3. You’re Shelling Out A Ridiculous Amount Of Money For Something You Can Get Practically Free

While tap water isn’t totally free, it’s pretty close, and when you compare its tiny cost to the pricey bottled stuff, it’s easy to see just how much money you may be throwing away. Think about it like this, you have to pay your water bill every month anyway, and drinking tap water is only a fraction of what you’ll pay for bottled water. In fact, according to the American Water Works Association, it’s about 2,000 times more, and twice the cost of a gallon of regular gasoline, drop per drop.

Food & Water Watch notes that bottled water can cost anywhere from 89 cents to $8.26 a gallon, but a gallon of tap water costs less than a penny.

Why are so many of us paying a lot for something we can essentially get for free?

4. Bottled Water Companies Are Profiting Off Drought

Just recently it was reported that while California has been in the middle of a historic drought and wildfires, Nestle has been profiting by taking millions of gallons of water from public land in the San Bernardino National Forest, using a permit that expired back in 1988. They’re making millions but pay the forest service only $524 a year. As the government hasn’t scientifically evaluated the effects of extracting groundwater on the environment and wildlife, it continues to allow Nestle to pump as long as it pays this incredible small access fee. The issue is currently under investigation, but one of the best ways to stop it is to stop buying Nestle, or any other bottled water for that manner.

5. Plastic Bottles In Our Landfills  

The Water Project has estimated that there are over two million tons of PET (a nickname for the plastic used in most of the clear plastic bottles used for water) plastic water bottles overflowing in U.S. landfills. While they can be recycled, just one in five ever manages to make it to a recycling bin, which means all the rest of them our contaminating our planet. It takes an astounding 700 years for every one of those plastic bottles to decompose.
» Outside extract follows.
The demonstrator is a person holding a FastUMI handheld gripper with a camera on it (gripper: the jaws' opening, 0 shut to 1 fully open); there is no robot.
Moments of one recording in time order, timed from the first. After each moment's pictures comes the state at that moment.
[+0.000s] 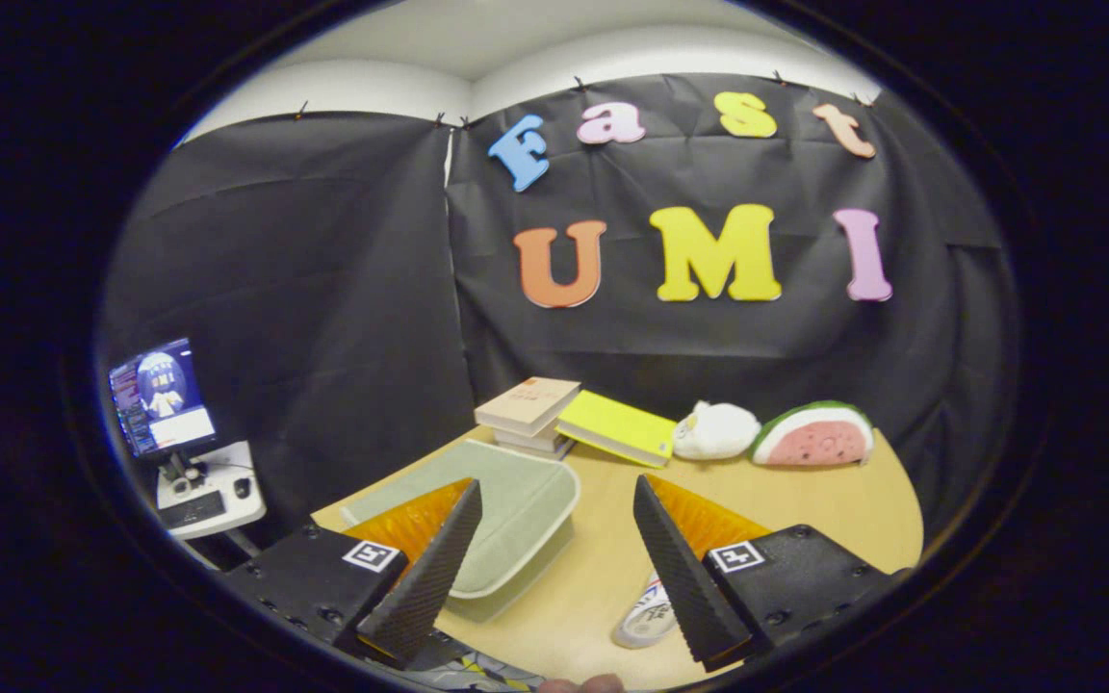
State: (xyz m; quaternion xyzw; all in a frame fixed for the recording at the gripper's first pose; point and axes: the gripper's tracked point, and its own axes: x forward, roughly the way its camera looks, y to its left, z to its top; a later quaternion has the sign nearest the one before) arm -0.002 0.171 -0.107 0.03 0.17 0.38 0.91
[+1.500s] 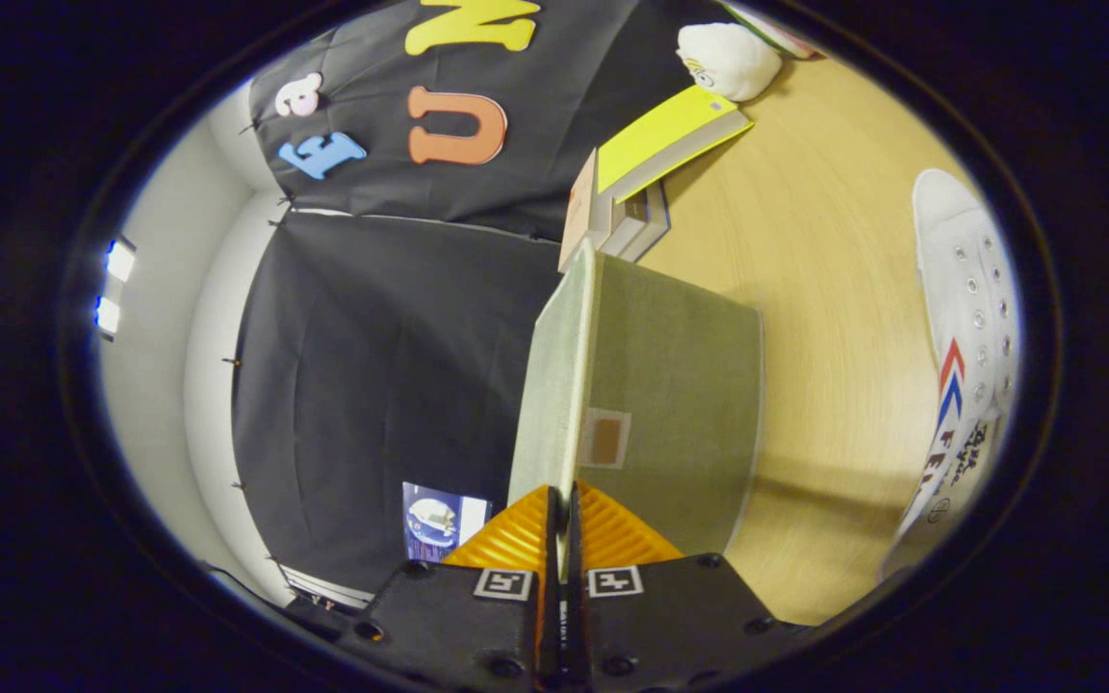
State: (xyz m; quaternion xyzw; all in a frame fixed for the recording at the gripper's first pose) arm 0.019 0.243 -0.196 0.38 0.50 0.53 0.57
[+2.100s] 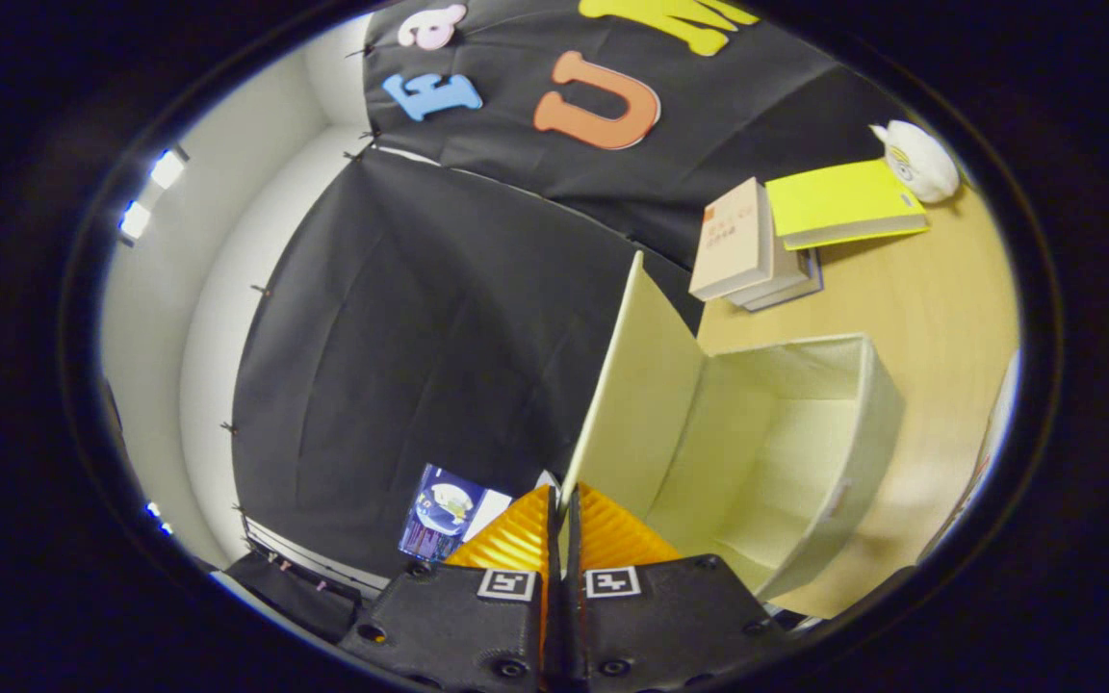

With some 60 million water bottles used daily in the U.S., that’s a lot of water bottles that are taking up space and eroding our environment.

6. Plastic Water Bottles Use Up A Lot Of Energy & Water

National Geographic reports that if we take into consideration the energy needed to produce, transport and dispose of plastic water bottles in the U.S., between 15 and 17 million barrels of oil (which is enough to fuel over 100,000 cars for a year) are used every year in order to meet the demands of consumers. When compared to tap water, producing bottled water, from the start to finish, utilizes about 2,000 times the energy necessary for producing tap water.

Plus, to make plastic requires water. Which means every time you’re making a plastic bottle to hold water, you’re using more than the water inside of it to produce it. It takes lots of water to make a water bottle, much more than the bottle itself can hold. In fact, NPR estimated that it may take six to seven bottles worth of water just to make that container.

Making The Change

While making the change from bottled water to tap may seem daunting if you’ve been used to it for years, or even decades, consider that when you give up this habit, you’ll save money, live healthier and help our precious planet while joining a movement for global sustainability. Plus, it’s actually quite simple. Okay, so you’ll probably need to go out and buy a reusable bottle, and then you’ll have to remember to bring it with you, but it won’t be long before it’s just as natural as grabbing your keys. While it may come with a short transition period, isn’t that worth saving your hard earned dollars and protecting our planet?

When you buy your new reusable water bottle, look for something that’s stainless steel, or at a minimum, BPA-free – like these on Amazon. Get something that’s really fun that will show off your personality – after all, you’ll be making back the money you invested in no time. You may also want to get an in-sink filtration for your home, or another type of filtering system for your tap water – then, you can use that filtered water to fill your new bottle up.